Yeah, but it's not clear how useful that would be. And it would be a shame to give the shorter syntax to something most users don't end up caring to do.

Also, I can't remember the exact details but I believe we ran into a grammar ambiguity with allowing variable names after the () in an object pattern. Something to do with function types?

natebosch commented 7 months ago

Would it be sensible treat :final int value similar to value is int and report a diagnostic about the unnecessary type check? We still wouldn't have a syntax to re-state the inferred type for the local variable, but it could prevent confusion from authors who expect that re-stating the inferred type has no runtime behavior.

munificent commented 6 months ago

Would it be sensible treat :final int value similar to value is int and report a diagnostic about the unnecessary type check?

We already have a lint for omitting redundant local variable types. I would expect it to fire for typed variables in patterns too, but it looks like it doesn't. Filed: https://github.com/dart-lang/linter/issues/4817

natebosch commented 6 months ago

I would expect it to fire

My understanding of this issue is that :final int value has a syntax that looks like a local variable type but semantics closer to a type check. This confusion won't come up for the folks who are omitting local variable types with the lint - it will come up for the authors who prefer to include local variable types everywhere, and intended to do the same in a pattern without realizing they were getting a type check instead of a local variable type like they expected.

I think referring to the int in :final int value as a local variable type would cause more problems than it solves.

munificent commented 6 months ago

My understanding of this issue is that :final int value has a syntax that looks like a local variable type but semantics closer to a type check.

It's both.
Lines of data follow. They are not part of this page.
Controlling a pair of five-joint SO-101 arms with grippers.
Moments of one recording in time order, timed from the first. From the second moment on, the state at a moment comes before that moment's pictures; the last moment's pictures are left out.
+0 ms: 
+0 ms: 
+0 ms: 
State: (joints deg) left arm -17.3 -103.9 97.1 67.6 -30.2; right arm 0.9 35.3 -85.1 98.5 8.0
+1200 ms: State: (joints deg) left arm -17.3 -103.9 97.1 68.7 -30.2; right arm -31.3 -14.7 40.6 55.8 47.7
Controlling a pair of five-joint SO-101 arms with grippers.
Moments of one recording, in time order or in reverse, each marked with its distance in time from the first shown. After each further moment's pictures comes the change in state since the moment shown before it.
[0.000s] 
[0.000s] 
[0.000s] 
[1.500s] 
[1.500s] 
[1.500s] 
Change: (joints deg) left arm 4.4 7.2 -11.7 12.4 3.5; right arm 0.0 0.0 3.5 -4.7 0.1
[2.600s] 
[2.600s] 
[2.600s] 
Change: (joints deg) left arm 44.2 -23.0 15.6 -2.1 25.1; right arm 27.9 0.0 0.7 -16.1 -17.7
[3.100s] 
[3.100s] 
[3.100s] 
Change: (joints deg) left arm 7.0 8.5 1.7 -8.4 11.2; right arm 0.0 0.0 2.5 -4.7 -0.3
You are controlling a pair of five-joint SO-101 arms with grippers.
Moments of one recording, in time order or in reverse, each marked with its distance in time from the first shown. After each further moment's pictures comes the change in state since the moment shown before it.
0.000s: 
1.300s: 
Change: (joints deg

In an irrefutable context (pattern variable declaration, pattern for statement, etc.) it's a local variable type with no implied type test. In a refutable context (switch case, if-case, etc.) it is both a local variable type and a type test.

Overloading the syntax to mean different things in different contexts is definitely not a perfect solution, but it seemed the least bad of the alternatives.

This confusion won't come up for the folks who are omitting local variable types with the lint - it will come up for the authors who prefer to include local variable types everywhere, and intended to do the same in a pattern without realizing they were getting a type check instead of a local variable type like they expected.

...All the more reason to follow the recommended guidance and not write types for your local variables. :)

The nice thing about consistently omitting the types when they are redundant is that it clarifies that every written type is not redundant: it's an upcast, or a type test, or needed for inference, etc.

natebosch commented 6 months ago

I'd be in favor of an unnecessary type check diagnostic for :final int value (I think this syntax is only possible in refutable contexts) and omit_local_variable_types for :int value in assignment contexts.